We never did go back, but that’s not so bad. We’re happy and the memory feels special for it. I remember the way the leaves moved in the breeze and when I moaned about my sunburn she laughed at me and slapped me so hard on my arm I thought the bloody skin would peel off right then and there.

‘Wanna see my marks?’ she said, and suddenly she was doing this crazy striptease on the bed, her legs all wobbly on the uneven mattress. She was singing that pop tune that was on the radio all summer and she was singing it
so
badly and we were both laughing. Red skin, pink knickers.

She fell asleep afterwards, her hot arm pinning me down, just the same as now, and she dribbled on my shoulder. I realise that the boy in my dream has gone and I can close my eyes. Pink knickers and dribble. What a girl.

*

Joe’s always had his mother’s balls and attitude, which makes me laugh and drives her up the wall. He’s just got ants in his pants, that’s the thing. It never bothers me really, but keeping him still or getting him to concentrate on anything for more than five seconds can do your head in. Right now, I’m having to push him back against the wall, hold him by the shoulders so he’s in place.
Stand still
. I pull the pencil from behind my ear and draw a line against the wall. He turns, excited, sees how much he’s grown.

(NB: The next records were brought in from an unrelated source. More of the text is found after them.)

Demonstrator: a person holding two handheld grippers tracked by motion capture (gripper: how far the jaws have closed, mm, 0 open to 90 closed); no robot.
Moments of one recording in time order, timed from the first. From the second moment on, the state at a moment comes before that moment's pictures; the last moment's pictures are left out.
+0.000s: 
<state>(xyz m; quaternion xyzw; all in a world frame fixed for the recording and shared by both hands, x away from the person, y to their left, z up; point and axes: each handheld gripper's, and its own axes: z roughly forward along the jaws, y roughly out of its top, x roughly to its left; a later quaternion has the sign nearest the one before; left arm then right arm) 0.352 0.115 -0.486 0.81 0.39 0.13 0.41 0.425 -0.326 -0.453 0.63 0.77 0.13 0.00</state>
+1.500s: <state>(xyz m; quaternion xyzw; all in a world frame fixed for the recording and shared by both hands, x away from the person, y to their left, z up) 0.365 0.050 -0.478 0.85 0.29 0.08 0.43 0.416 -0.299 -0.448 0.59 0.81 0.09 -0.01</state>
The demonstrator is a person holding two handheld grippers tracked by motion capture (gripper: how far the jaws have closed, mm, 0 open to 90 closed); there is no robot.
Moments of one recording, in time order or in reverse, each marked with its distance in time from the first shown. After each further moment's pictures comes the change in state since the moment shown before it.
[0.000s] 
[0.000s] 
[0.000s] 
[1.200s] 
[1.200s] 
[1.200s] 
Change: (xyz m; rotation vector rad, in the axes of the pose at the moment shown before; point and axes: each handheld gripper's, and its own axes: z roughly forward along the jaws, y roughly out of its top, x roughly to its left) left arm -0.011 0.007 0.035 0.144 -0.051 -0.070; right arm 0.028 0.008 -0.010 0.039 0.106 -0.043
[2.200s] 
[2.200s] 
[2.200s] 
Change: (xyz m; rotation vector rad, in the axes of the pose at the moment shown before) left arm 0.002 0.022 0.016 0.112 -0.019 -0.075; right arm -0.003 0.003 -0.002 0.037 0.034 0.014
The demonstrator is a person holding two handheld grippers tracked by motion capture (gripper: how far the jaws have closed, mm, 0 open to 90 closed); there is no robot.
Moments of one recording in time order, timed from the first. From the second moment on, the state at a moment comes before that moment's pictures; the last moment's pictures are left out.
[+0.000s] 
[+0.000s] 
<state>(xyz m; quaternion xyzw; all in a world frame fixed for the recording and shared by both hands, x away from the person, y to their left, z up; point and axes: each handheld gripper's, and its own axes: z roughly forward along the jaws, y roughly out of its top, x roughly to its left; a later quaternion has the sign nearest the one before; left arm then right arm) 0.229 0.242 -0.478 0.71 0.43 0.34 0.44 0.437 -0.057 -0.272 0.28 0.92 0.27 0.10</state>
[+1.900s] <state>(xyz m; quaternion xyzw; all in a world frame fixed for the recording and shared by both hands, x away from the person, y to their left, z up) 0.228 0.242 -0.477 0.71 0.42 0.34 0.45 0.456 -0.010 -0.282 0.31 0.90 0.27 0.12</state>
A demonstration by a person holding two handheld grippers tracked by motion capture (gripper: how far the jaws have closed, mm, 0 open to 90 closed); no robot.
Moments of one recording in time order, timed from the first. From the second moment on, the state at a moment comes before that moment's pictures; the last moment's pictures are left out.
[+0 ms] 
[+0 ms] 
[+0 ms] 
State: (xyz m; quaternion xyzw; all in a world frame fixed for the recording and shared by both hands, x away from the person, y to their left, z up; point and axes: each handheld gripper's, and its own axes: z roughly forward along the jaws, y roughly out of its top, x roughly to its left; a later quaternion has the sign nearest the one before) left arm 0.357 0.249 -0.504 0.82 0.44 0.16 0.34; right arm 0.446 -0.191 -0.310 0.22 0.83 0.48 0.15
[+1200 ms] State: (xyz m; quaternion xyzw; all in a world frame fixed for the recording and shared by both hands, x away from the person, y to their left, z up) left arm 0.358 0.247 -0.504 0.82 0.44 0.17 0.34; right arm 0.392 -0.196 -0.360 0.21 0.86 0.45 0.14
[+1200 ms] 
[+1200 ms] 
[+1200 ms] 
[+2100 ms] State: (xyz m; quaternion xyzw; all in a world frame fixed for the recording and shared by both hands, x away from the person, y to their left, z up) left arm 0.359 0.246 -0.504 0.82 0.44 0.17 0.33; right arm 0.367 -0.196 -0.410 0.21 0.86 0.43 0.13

‘Mate, if you’d eaten your broccoli, you’d be a giant by now,’ I tell him.

‘Yeah, like if you eat carrots, you can see in the dark. Nice one, Dad.’ Eight years old and he’s already a teenager.

Now it’s Emma’s turn. She’s only grown the tiniest bit, so I fake it on the board and she rewards me with a sneaky grin. I look at the wall, see the uneven chart of my children’s growth. Different colours, different times. I see one, Joe – three years before – remember him trying to stand on tiptoe to cheat the height. We had four different pencil lines in one day. Chose the smallest one as a jokey punishment. Laughing, I remind him of this.

‘I don’t remember that.’

‘Sure you do. It was hilarious. Your mum had tears down her face. You were stood just there, all grumpy, arms crossed.’